Не успела за ним закрыться дверь, как преподобная Валентина устроила мне скандал, причем на этот раз серьезный.
- Ну и дружки у тебя! Быдло сплошное! Как тебе не стыдно, нашел ровню!
- "Мои друзья хоть не в болонье..." - попытался отшутиться я, но не совсем удачно, потому что она вспылила пуще прежнего.
- И кот твой паршивый лишаями пошел, уничтожить надо, найди какого-нибудь алкаша, чтоб за бутылку удавил его.
Тут уже я не выдержал, подобного посягательства на жизнь животного я не стерпел.
- Киска, я скорее удавлю тебя, нежели любимого Машку, запомни это раз и навсегда.

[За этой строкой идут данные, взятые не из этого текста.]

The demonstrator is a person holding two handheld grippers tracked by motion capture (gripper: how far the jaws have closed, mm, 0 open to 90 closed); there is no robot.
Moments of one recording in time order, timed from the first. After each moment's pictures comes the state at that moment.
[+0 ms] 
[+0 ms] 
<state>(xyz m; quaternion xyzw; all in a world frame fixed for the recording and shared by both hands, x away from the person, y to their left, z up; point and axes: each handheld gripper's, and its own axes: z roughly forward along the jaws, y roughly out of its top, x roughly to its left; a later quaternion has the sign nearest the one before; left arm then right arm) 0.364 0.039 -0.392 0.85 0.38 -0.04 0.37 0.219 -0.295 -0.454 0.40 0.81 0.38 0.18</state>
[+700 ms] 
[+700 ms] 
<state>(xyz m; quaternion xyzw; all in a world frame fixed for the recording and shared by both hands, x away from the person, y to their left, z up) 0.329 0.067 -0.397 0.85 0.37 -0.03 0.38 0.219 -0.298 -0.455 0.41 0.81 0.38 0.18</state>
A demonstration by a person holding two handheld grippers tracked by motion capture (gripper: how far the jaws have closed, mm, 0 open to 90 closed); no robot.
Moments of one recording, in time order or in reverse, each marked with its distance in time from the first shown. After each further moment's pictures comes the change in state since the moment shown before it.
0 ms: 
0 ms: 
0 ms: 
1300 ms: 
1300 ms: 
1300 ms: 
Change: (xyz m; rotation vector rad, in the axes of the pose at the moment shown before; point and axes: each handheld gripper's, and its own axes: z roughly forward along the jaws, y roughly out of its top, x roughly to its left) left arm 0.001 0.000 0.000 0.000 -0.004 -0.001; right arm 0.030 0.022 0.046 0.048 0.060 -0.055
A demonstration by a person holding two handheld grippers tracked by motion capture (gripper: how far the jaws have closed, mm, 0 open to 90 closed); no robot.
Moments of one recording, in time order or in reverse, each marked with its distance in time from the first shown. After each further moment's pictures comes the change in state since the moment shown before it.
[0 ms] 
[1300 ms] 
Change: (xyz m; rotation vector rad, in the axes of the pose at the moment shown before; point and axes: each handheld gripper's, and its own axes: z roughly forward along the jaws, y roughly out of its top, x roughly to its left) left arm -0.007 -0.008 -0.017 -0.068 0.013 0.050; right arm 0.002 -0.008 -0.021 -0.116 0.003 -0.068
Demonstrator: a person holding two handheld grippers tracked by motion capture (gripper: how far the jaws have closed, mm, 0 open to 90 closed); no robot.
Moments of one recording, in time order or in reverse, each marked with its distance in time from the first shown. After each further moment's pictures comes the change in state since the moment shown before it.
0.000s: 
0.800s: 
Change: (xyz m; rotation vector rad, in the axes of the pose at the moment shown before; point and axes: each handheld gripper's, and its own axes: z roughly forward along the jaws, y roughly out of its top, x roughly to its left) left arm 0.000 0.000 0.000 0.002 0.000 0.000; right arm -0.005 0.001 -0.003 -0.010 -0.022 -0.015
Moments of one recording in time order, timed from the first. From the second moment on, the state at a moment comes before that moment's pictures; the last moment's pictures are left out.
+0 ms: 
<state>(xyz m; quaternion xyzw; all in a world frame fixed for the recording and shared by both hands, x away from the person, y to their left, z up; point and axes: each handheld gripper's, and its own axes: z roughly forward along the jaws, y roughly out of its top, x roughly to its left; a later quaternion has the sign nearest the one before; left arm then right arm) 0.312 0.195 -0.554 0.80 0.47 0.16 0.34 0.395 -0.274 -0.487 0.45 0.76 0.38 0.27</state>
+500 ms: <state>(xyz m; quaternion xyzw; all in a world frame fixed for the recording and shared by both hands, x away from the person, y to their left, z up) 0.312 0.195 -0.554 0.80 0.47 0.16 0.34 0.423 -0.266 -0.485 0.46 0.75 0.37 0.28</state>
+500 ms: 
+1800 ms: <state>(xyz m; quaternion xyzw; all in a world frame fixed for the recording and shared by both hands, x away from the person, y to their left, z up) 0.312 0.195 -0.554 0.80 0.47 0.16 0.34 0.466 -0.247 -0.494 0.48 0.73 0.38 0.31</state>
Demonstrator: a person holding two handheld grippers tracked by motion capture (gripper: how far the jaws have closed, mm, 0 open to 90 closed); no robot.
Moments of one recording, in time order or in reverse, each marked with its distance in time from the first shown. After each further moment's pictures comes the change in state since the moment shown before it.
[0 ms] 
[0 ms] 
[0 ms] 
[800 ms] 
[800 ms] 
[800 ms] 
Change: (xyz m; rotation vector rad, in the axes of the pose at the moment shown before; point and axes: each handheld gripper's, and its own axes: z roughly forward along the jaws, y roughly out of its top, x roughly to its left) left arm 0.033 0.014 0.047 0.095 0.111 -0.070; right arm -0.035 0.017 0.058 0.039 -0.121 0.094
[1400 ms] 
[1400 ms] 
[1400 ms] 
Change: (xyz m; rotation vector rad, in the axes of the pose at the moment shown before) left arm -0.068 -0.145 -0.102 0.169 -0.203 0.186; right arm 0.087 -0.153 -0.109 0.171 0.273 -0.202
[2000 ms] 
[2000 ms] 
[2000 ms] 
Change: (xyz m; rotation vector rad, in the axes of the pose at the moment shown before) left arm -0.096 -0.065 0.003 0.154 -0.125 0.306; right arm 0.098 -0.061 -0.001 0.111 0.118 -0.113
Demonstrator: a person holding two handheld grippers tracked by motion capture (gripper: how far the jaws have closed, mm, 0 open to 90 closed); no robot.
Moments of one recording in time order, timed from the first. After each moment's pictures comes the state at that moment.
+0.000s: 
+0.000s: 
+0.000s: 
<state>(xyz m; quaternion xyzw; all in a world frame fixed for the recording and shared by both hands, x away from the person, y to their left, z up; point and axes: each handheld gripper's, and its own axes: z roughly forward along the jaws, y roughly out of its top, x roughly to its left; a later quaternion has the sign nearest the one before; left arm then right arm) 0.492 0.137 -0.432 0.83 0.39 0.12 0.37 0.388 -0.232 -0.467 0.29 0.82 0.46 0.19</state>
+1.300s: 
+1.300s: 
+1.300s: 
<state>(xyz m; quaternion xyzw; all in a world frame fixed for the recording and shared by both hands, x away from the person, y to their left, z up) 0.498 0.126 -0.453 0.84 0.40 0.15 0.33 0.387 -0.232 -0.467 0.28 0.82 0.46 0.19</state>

Я не ангел, но не в моих привычках обижать котов.
- А меня обижать можно? А если я пойду лишаями, ты меня трахать будешь? - резонно спросила она, выжимая скупую слезу.
- Конечно нет, - так же разумно ответил я.
- Все вы такие, как небольшой изъян, так вы в кусты. Чтобы завтра же отнес его в ветлечебницу, мне плешивые не нужны!
Похоже, этот вечер был вечером визитов. Едва она успела закрыть рот, как в дверь деликатно и вежливо позвонили. Открыла Валентина. Кажется, менты всего города сегодня решили меня навестить. В передней, подобно Пиросманишвили, с миллионом роз в охапке стоял господин Ефимов, в штатском пальто и без формы. Он уже целовал даме ручку, а я все не мог прийти в себя. Такого я от него не ожидал.
- Гончаров, почему гостей не встречаешь, почему с женой не знакомишь?
- Да это не жена, Алексей Николаевич, а полюбовница, причем скверная, сосед на время уступил, завтра отдавать надо. Вы проходите. Господи, какой букет. Тысяч на сто тянет, это же пять бутылок водки! Помереть можно.
- Это не для тебя, а водку я принес, но кажется, не вовремя. У вас, вижу, небольшой скандальчик, могу помирить.
- Да что вы, Алексей Николаевич, мы только что целовались. Знакомьтесь, Валентина, а это господин полковник, начальник нашей районной милиции. Понимай, страхолюдина, кто целует твои простецкие руки. Теперь не смей неделю их мыть.
- Костя, прекрати свой словесный понос, надоело! - очаровательно улыбнулась Валя. Видимо, ей льстило, что сам "хозяин района" удостоил нас своим посещением. - Проходите, Алексей Николаевич, не обращайте на него внимания. Дурак он и мизантроп.
- Я, Валенька, давно об этом знаю и потому не принимаю всерьез.
"И чего приперся, старый козел, на ночь глядя, - подумал я, радушно провожая гостя к столу, - наверное, опять в какое-нибудь дерьмо воткнуть меня хочет. Фигушки, на этот раз не получится".
Полковник дождался, когда Валентина уйдет на кухню, и начал исподволь, вкрадчиво и льстиво:
- Слыхал я, опять ты в историю вляпался. Слыхал, будто намедни кукарекал ты с балкона одной смазливой бабенки.
- Плюньте в рожу тому, кто вам это сказал. Человек я семейный, степенный, занятый. Некогда мне по разным балконам ходить да по чужим бабам лазить.
- Я тоже так думаю, только вот следователь Немов на этот счет иного мнения. Врет небось. Придется объявить ему выговор, чтоб не клеветал на честных, непорочных мужей. Подходи завтра, мы ему это в глаза скажем.
- Да Бог с ним, со следователем, пущай живет. Я не злопамятный.
- Мне тоже так кажется. У меня появилась мысль: а не подключиться ли тебе к этому делу?
- Это плохая мысль, к тому же бесплатная. Да и само-то дело не стоит выеденного яйца, подумаешь, старый пачкун загнулся во время полового акта.